• **What the task requires**: Return the full listing word for word, but drop every picture from it.

•••

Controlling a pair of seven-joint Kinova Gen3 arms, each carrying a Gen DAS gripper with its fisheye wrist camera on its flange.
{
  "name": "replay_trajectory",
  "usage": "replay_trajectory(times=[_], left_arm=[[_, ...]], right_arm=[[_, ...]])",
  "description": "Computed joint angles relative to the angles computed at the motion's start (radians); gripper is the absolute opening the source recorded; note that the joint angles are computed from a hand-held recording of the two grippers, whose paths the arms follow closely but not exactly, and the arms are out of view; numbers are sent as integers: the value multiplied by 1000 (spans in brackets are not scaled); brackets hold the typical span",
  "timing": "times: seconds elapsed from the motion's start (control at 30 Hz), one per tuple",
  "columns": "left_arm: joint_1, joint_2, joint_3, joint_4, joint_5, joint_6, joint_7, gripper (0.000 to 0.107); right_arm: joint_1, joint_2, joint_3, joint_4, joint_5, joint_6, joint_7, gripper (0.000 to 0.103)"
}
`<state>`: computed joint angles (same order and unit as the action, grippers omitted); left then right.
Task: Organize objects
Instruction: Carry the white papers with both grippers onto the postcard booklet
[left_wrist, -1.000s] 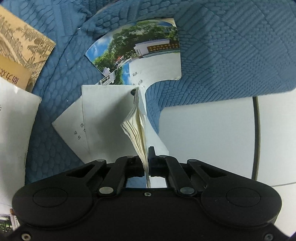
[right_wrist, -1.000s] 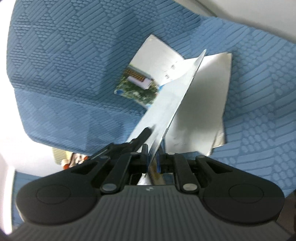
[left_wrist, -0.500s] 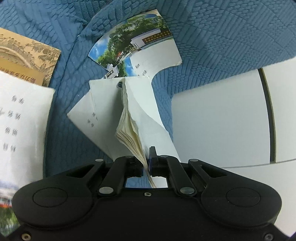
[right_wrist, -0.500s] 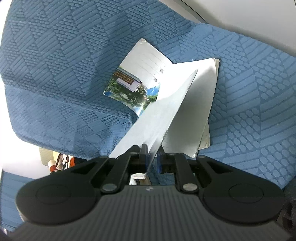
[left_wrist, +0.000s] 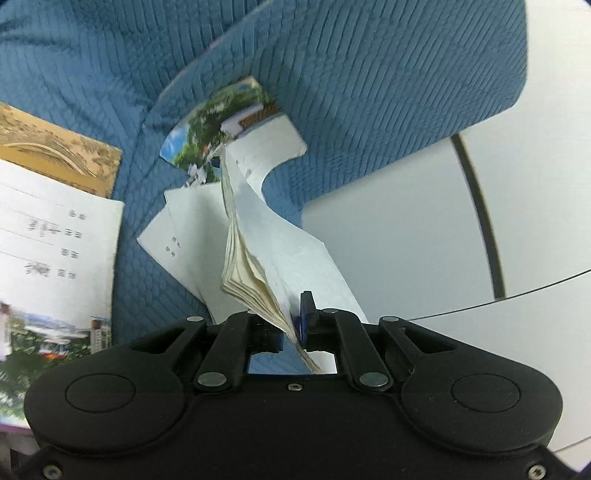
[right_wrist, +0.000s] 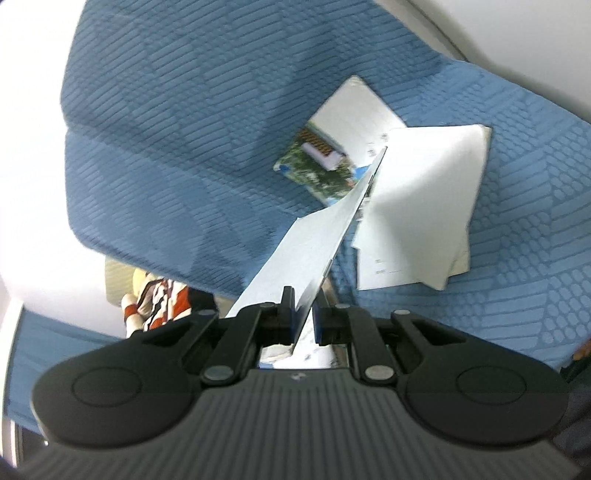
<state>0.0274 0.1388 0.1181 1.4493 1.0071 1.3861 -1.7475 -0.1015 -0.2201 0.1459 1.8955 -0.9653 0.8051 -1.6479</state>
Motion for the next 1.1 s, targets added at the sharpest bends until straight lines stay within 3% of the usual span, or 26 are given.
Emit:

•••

• **Exercise result**:
Controlling a pair of seven-joint Kinova Gen3 arms, each carrying a Gen DAS gripper with its fisheye wrist camera on its flange.
{
  "name": "replay_trajectory",
  "usage": "replay_trajectory(times=[_], left_arm=[[_, ...]], right_arm=[[_, ...]])",
  "description": "Computed joint angles relative to the angles computed at the motion's start (radians); gripper is the absolute opening the source recorded; note that the joint angles are computed from a hand-held recording of the two grippers, whose paths the arms follow closely but not exactly, and the arms are out of view; numbers are sent as integers: the value multiplied by 1000 (spans in brackets are not scaled); brackets hold the typical span",
  "timing": "times: seconds elapsed from the motion's start (control at 30 Hz), one per tuple",
  "columns": "left_arm: joint_1, joint_2, joint_3, joint_4, joint_5, joint_6, joint_7, gripper (0.000 to 0.107); right_arm: joint_1, joint_2, joint_3, joint_4, joint_5, joint_6, joint_7, gripper (0.000 to 0.103)"
}
`<state>`: computed joint angles (same order and unit as the action, grippers omitted); left then right.
Task: Organize objects
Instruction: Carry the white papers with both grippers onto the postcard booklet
[left_wrist, -1.000s] 
[right_wrist, -1.000s] 
[left_wrist, -0.500s] 
[right_wrist, -0.500s] 
[left_wrist, +0.000s] 
[right_wrist, +0.000s] 
<state>0.0274 0.1388 0.1181 1.4493 1.0071 1.3861 -1.7475 -0.1015 -0.2201 0.1459 1.8955 -0.9653 0.8051 -1.6479</state>
Motion for the next 1.1 s, targets added at the sharpest bends until straight lines stay within 3% of the usual span, or 26 are given.
Emit:

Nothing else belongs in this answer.